Avete notato anche voi che la gente guida in maniera meno accorta di un tempo? I furgoni per la consegna delle merci che si fermano a ogni ora del giorno al centro della strada. Le auto in doppia fila davanti ai bar, senza nessuno a bordo, con le 4 frecce di emergenza accese. I ciclisti con le cuffie che passano senza fanale sui marciapiedi in ogni direzione. Le bici elettriche dei rider che sfrecciano silenziosamente ignorando i cartelli. I monopattini con due ragazzi a bordo che si muovono in senso vietato (chiacchierando fra loro). Fino ai pedoni che guardano il proprio cellulare attraversando gli incroci fuori dalle strisce pedonali. È una percezione dovuta all’età? Oppure un fenomeno solo della mia città? Non credo.
Io non ho mai avuto passione per la sociologia, ho scelto di studiare economia perché mi pareva un sapere più legato alla realtà. Tantomeno so qualcosa di psicologia sociale. Ma mi sono fatto un’idea che vorrei esporre in questo blog.
Secondo me gli anni del Covid ci hanno obbligati a comportamenti collettivi vincolanti cui non eravamo abituati da molti decenni, forse fin dalla seconda guerra mondiale. La fine del Covid e del lockdown ci hanno fatto di nuovo assaporare la bellezza delle libertà personali e, forse, anche il gusto per l’infrazione individuale (o di piccolo gruppo) delle norme esistenti: “Ho superato la pandemia, posso fare quello che voglio, mal che vada mi becco una multa”. Molti altri esempi si potrebbero fare a sostegno di questa tesi: dai genitori che picchiano i professori ai parenti che assaltano il personale sanitario, ma preferisco riferirmi a quello (teoricamente) meno violento del traffico. (Nella speranza che il nuovo Codice della Strada aumenti e non diminuisca le regole a partire dalle auto.)
Cercando di oggettivare questo concetto si potrebbe dire che l’atteggiamento individualista (“fuori dal coro”), una reazione comprensibile ai vincoli imposti dal Covid, si è tramutato in un atteggiamento ancora presente, e forse dominante, per una parte della società italiana.
Che ci sia anche questo fattore alla base dell’assenteismo elettorale? Almeno a sinistra? Una volta si votava soprattutto per appartenenza (addirittura di famiglia) a un partito o a un’area politica. Ora quel concetto non esiste più: a volte si vota per distinguersi da una componente politica. Un tempo si votava per un sindaco o un presidente di Regione quando si condivideva il suo programma. Ora lo si fa “a prescindere”, sulla base della simpatia che il candidato suscita o della sua antipatia. Oppure non si vota per manifestare la volontà di star fuori dal mondo politico di cui non si ha fiducia (e, a volte, nemmeno conoscenza).
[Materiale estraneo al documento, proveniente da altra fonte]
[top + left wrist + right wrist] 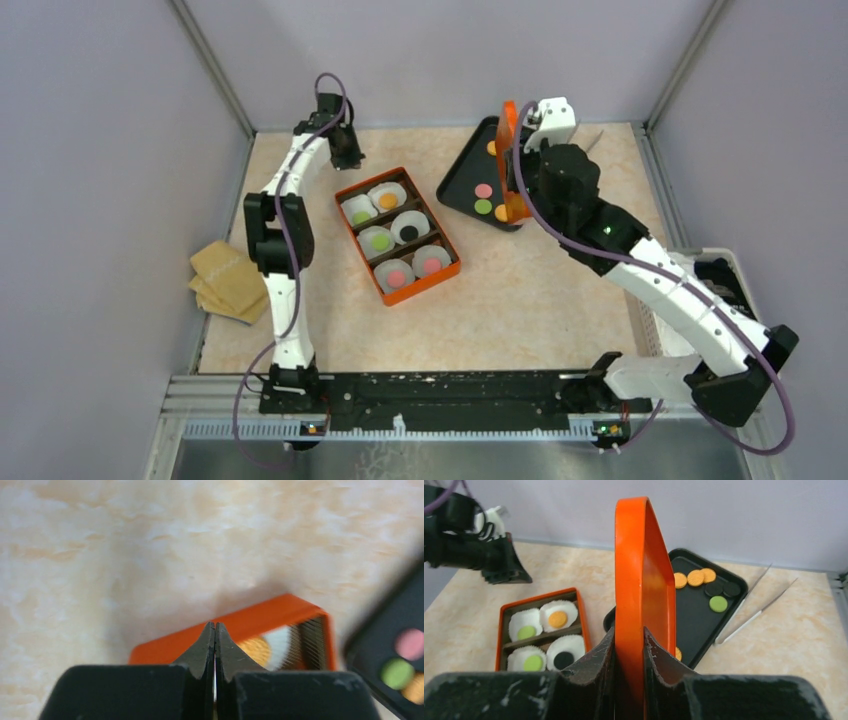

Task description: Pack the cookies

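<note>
An orange box (340, 200) holds six white paper cups, each with a cookie: orange (388, 201), green (380, 241), black (410, 232) and pink (395, 277) among them. More cookies lie on the black tray (460, 185), such as a pink one (483, 190) and a green one (483, 207). My right gripper (629, 635) is shut on the orange lid (641, 570), holding it upright on edge over the tray. My left gripper (215, 627) is shut and empty, just above the box's far corner (260, 617).
Metal tweezers (749, 610) lie on the table right of the tray (694, 625). A stack of brown paper sheets (228, 280) lies at the left edge. A white basket (720, 280) stands at the right edge.
</note>
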You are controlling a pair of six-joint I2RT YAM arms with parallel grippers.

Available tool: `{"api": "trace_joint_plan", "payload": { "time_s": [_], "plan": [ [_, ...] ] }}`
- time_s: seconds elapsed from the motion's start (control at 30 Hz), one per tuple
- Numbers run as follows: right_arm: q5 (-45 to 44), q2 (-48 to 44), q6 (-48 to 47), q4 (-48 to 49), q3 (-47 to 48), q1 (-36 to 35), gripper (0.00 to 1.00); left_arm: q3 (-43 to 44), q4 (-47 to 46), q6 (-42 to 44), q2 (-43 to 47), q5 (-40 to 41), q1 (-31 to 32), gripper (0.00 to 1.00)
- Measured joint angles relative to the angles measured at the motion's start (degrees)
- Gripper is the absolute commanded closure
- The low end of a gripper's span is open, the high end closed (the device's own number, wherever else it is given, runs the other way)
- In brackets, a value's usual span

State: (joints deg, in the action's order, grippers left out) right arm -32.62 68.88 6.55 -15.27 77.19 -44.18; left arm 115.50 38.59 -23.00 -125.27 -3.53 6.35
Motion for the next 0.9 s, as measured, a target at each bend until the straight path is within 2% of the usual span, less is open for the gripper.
{"api": "trace_joint_plan", "payload": {
  "time_s": [0.2, 0.37, 0.47, 0.67, 0.9],
  "plan": [
    [4.3, -2.1, 2.7, -1.4, -3.7, 0.0, 1.00, 4.6, 4.1, 0.8, -8.0, 10.0, 0.0, 1.00],
    [5.7, -2.6, 3.6, -3.0, -5.5, 0.0, 1.00, 4.0, 6.7, 0.4, -9.1, 13.4, 0.1, 1.00],
    [6.7, -2.9, 3.8, -3.3, -5.6, 0.0, 1.00, -1.4, 6.1, -0.2, -7.3, 15.6, 0.5, 1.00],
    [8.9, -5.0, 4.1, -3.2, -5.5, 0.0, 1.00, -17.8, 7.3, -2.6, 1.3, 17.6, 2.2, 1.00],
    [10.3, -6.9, 4.0, -3.4, -5.5, 0.0, 1.00, -29.3, 8.0, -5.4, 13.2, 20.6, 8.9, 1.00]
  ]
}}
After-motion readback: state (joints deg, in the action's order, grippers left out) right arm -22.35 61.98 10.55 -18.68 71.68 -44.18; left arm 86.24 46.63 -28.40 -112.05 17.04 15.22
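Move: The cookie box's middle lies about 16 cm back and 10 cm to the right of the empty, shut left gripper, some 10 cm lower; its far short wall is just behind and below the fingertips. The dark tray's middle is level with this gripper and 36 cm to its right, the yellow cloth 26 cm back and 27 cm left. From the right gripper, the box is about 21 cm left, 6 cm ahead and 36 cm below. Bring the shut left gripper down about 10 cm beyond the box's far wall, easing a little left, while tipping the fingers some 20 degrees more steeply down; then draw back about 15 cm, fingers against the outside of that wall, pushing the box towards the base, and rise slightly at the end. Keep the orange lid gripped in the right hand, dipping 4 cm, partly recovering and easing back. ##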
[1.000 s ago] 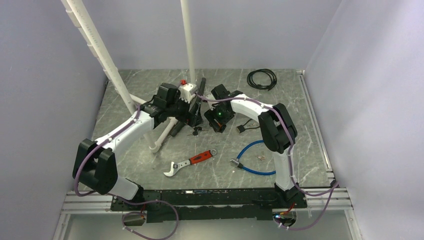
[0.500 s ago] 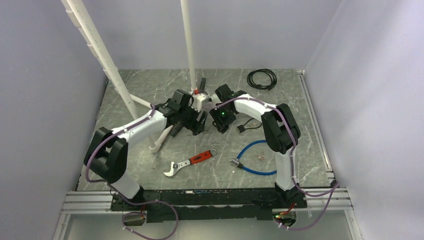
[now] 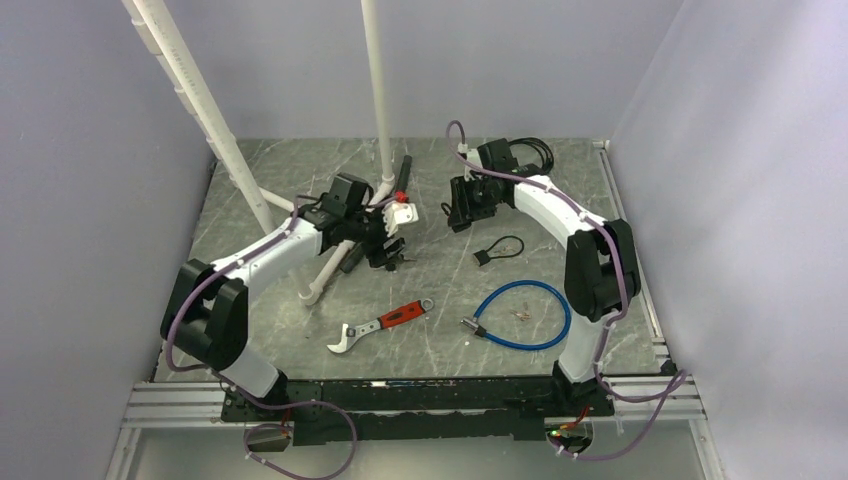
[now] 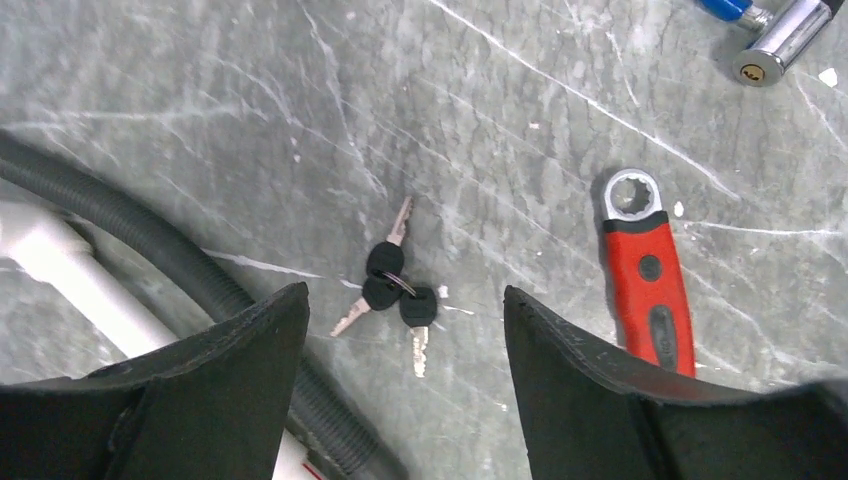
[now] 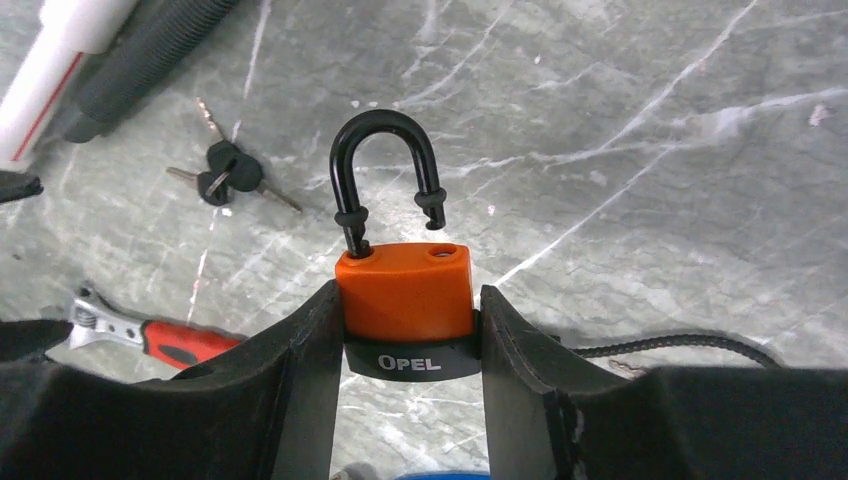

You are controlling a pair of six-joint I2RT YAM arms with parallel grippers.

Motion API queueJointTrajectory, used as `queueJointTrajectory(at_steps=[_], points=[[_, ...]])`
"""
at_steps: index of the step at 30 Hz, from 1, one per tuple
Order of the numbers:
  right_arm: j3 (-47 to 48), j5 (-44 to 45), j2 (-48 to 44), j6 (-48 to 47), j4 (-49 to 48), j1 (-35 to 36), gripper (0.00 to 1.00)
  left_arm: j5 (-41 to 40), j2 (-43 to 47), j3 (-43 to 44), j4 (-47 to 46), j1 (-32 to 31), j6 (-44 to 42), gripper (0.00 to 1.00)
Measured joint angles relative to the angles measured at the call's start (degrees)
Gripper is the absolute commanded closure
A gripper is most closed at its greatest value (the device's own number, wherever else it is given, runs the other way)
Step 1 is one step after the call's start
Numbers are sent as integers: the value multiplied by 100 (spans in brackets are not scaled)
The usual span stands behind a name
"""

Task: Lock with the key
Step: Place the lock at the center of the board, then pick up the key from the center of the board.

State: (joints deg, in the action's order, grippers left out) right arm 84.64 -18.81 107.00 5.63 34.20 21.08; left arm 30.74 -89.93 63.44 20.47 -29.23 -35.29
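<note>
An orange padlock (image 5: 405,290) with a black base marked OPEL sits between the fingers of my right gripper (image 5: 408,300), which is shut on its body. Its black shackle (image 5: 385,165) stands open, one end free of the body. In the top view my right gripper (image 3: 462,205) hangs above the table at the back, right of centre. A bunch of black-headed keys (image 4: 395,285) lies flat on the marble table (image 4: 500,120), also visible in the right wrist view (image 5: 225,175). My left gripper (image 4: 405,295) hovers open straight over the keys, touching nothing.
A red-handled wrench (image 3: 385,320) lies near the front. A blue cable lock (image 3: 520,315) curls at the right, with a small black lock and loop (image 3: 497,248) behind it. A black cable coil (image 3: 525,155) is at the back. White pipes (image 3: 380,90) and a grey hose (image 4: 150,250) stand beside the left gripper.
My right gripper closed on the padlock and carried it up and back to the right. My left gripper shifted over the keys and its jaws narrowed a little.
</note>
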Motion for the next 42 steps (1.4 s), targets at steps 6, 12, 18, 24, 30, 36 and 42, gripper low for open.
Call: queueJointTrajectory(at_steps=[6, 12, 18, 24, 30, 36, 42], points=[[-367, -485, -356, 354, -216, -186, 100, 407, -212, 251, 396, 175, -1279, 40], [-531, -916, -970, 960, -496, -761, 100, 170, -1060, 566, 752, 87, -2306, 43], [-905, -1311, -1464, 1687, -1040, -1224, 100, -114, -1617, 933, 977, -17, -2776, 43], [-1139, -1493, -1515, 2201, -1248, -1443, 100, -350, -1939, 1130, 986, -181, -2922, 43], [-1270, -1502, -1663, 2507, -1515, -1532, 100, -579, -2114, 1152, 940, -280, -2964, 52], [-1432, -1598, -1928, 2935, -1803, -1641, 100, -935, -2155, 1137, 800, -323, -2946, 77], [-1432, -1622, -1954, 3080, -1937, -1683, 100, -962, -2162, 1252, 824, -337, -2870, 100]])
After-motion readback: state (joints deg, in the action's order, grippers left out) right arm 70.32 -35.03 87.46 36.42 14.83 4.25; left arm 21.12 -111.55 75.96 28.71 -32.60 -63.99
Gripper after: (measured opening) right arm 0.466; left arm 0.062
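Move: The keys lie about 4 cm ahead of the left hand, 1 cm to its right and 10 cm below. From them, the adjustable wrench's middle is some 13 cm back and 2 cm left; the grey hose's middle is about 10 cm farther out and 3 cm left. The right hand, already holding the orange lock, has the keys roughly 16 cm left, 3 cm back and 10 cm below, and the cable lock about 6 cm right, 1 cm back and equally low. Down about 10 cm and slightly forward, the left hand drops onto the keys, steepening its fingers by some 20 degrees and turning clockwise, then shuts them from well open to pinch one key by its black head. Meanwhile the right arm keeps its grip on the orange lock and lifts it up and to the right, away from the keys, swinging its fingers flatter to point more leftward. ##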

Non voglio ignorare i torti della politica, specie a sinistra, che non ritiene più necessario il confronto fisico (in carne e ossa) con il cittadino elettore, illudendosi che parlare di se stessi sui social sia la stessa cosa che ascoltare la gente. Ma forse l’atteggiamento individualista da quale siamo partiti ha moltiplicato il peso del distacco. Anche perché la sinistra era abituata a rivolgersi alle collettività, alle comunità, alle classi sociali. Al contrario della destra che è più abituata, da molto tempo, a rivolgersi ai singoli e ai piccoli gruppi.
Forse questo fenomeno ha moltiplicato la già diffusa tendenza dei lavoratori dipendenti a non votare a sinistra perché non si identificano più negli ideali (o nelle ideologie) che sottintendono un’appartenenza di classe.
Forse è questa tendenza che obbliga le organizzazioni sindacali (sia padronali che del lavoro) ad attivare sempre più i servizi di assistenza ai singoli piuttosto che non le azioni collettive.
Se queste dinamiche sono vere, la “rivolta sociale” non è solo un incidente lessicale e nemmeno una forzatura propagandistica quanto un errore tattico che ripropone una visione sociologica collettiva ed unitaria di fronte a una crescita del peso di interessi e comportamenti individuali (necessariamente differenti).
Per questi motivi ricomporre un “campo largo sociale” di riferimento è condizione indispensabile e preliminare per la creazione a sinistra di un “campo largo politico”, largo e solido.